If a mathematician has never seen a rigorous proof of a theorem from the axioms of ZFC, and either seen it machine checked, or hand verified it (probably intractible for most real maths), can they say it's true if they subscribe to your approach to truth? I don't think they can.
Given that these proofs don't even exist for most theorems (there are efforts to build libraries of machine checked proofs, but even ignoring the fact that the most recent of these don't start from ZFC, they are by no means complete) it would seem to me that most mathematicians must adopt a more Platonist approach.
To be clear, I like the idea of axiomatisation and I'm a fan of the introduction of proof assistants (indeed I've used Coq pretty heavily in the past), but I dispute that rigourous proof is what actually determines truth; the human understanding of the naturals predates it's formulation in PA, if PA cannot prove something that we know to be true from our understanding of the naturals then that is a limitation of the axiomatic process, we should not start changing our notion of the naturals to fit the axioms.
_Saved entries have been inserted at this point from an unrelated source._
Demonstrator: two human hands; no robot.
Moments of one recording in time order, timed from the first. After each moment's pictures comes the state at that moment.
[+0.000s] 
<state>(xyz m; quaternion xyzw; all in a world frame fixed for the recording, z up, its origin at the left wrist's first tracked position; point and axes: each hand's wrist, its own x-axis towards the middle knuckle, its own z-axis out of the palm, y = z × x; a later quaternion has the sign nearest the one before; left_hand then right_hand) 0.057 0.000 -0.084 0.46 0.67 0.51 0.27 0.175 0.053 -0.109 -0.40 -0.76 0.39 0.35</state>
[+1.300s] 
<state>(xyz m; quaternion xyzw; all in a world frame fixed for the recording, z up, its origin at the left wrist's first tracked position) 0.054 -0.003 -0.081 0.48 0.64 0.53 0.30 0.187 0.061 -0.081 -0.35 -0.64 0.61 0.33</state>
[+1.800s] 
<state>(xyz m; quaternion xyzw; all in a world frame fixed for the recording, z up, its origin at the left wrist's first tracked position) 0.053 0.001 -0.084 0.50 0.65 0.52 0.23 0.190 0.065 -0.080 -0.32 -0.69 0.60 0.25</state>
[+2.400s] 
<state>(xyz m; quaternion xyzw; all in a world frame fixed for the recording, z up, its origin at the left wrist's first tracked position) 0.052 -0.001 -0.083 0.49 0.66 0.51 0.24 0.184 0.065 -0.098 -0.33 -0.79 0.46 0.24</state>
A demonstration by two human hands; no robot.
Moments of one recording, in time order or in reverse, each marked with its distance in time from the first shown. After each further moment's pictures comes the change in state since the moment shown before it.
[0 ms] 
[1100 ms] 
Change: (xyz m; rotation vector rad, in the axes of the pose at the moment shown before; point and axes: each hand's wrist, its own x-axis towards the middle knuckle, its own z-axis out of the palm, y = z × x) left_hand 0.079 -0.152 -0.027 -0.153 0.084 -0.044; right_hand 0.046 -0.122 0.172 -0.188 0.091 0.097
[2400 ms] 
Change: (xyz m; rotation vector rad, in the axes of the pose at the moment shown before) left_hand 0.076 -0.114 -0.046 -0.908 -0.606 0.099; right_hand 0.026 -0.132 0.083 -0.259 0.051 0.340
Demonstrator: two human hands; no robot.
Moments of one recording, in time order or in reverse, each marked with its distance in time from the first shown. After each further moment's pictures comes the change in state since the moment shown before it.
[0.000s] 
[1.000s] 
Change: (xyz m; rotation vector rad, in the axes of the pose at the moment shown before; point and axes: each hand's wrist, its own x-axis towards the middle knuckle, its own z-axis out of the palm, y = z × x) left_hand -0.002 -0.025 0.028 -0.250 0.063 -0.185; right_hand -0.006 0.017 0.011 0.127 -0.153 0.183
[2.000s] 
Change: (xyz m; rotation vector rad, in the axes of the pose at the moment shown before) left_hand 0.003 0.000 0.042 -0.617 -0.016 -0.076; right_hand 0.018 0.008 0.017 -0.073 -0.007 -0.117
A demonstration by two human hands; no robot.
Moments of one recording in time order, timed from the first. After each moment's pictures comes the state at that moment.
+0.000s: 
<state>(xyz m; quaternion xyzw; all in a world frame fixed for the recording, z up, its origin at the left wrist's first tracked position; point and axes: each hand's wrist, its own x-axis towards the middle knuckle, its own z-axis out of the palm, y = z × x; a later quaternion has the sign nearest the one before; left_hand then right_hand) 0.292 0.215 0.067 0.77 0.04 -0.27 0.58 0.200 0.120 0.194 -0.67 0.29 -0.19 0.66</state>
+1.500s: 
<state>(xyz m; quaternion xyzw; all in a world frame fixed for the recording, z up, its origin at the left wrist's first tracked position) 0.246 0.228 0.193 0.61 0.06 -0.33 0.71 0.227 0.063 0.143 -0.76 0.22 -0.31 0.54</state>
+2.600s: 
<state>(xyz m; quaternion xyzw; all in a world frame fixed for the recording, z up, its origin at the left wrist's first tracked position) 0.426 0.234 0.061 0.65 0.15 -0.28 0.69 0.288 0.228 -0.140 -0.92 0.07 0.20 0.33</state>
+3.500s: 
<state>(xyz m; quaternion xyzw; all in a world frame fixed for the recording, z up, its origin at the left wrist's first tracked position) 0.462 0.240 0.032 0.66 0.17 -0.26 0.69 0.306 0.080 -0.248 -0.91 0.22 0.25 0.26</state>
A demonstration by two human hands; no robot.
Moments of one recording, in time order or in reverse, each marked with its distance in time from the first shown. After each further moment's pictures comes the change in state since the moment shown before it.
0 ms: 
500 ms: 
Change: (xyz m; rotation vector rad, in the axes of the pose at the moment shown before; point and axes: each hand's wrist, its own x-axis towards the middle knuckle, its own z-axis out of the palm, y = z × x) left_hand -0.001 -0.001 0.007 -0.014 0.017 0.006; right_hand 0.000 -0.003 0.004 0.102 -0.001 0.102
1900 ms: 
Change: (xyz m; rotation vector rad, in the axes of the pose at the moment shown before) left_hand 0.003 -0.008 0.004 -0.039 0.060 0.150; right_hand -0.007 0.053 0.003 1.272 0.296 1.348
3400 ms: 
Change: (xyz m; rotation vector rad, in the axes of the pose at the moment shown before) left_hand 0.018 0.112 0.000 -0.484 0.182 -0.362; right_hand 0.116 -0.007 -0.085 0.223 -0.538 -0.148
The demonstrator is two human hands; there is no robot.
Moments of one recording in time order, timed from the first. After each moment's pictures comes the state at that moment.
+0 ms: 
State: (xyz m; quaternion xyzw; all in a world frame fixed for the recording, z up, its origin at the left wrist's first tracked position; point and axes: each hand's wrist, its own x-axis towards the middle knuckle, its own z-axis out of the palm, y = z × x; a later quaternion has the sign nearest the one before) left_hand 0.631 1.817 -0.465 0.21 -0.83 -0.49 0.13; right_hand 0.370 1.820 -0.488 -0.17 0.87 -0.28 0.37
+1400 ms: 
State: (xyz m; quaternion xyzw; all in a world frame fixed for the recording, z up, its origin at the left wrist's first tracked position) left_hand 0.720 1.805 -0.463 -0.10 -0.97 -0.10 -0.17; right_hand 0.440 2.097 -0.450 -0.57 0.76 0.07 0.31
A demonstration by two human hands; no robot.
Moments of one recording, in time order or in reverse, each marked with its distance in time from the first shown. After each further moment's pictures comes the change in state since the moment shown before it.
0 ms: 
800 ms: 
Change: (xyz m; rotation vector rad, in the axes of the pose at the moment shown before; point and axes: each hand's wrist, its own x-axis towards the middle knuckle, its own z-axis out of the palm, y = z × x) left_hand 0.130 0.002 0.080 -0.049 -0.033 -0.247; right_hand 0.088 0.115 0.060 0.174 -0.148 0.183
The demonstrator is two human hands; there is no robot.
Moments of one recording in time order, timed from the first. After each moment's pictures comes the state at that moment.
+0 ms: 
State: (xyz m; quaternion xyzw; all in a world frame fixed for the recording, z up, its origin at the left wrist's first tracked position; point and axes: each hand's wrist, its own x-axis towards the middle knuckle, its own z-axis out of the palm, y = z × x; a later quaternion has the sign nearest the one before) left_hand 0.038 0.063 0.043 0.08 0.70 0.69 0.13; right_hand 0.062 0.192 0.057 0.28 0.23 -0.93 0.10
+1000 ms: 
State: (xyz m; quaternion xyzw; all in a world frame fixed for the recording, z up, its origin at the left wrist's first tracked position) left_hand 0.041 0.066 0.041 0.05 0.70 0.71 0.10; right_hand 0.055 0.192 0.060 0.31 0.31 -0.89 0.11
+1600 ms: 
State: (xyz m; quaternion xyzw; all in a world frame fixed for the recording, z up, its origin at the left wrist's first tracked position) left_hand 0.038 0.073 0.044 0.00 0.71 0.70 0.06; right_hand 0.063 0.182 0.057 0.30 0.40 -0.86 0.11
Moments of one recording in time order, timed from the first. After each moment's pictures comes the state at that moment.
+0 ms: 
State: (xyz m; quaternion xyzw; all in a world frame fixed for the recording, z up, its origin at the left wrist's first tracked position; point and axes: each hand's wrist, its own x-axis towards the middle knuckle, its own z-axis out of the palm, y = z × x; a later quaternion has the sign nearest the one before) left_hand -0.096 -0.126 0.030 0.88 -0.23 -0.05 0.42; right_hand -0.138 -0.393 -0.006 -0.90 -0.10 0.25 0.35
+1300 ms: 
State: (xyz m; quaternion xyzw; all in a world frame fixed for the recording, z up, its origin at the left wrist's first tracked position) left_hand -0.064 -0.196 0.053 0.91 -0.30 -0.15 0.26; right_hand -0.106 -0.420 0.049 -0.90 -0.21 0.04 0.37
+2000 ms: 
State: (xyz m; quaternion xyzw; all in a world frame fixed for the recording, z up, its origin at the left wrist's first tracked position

> This is therefore a notion of validity rather than satisfiability.
As I mentioned in another reply, I have not seen the term validity used in this context, only in cases where the formula is true in all models; this is regular semantic entailment.
Note that your original claim, however, was
> A statement is true by definition if and only if it is satisfied in every model.
Did you mean to say "satisfied in every model that satisfies ZFC"?
I am more comfortable with this as a valid mathematical position (although I still claim it is nonstandard terminology); I disagree, but my disagreement is purely philosophical, whereas I hold that the original claim is so nonstandard as to be incorrect.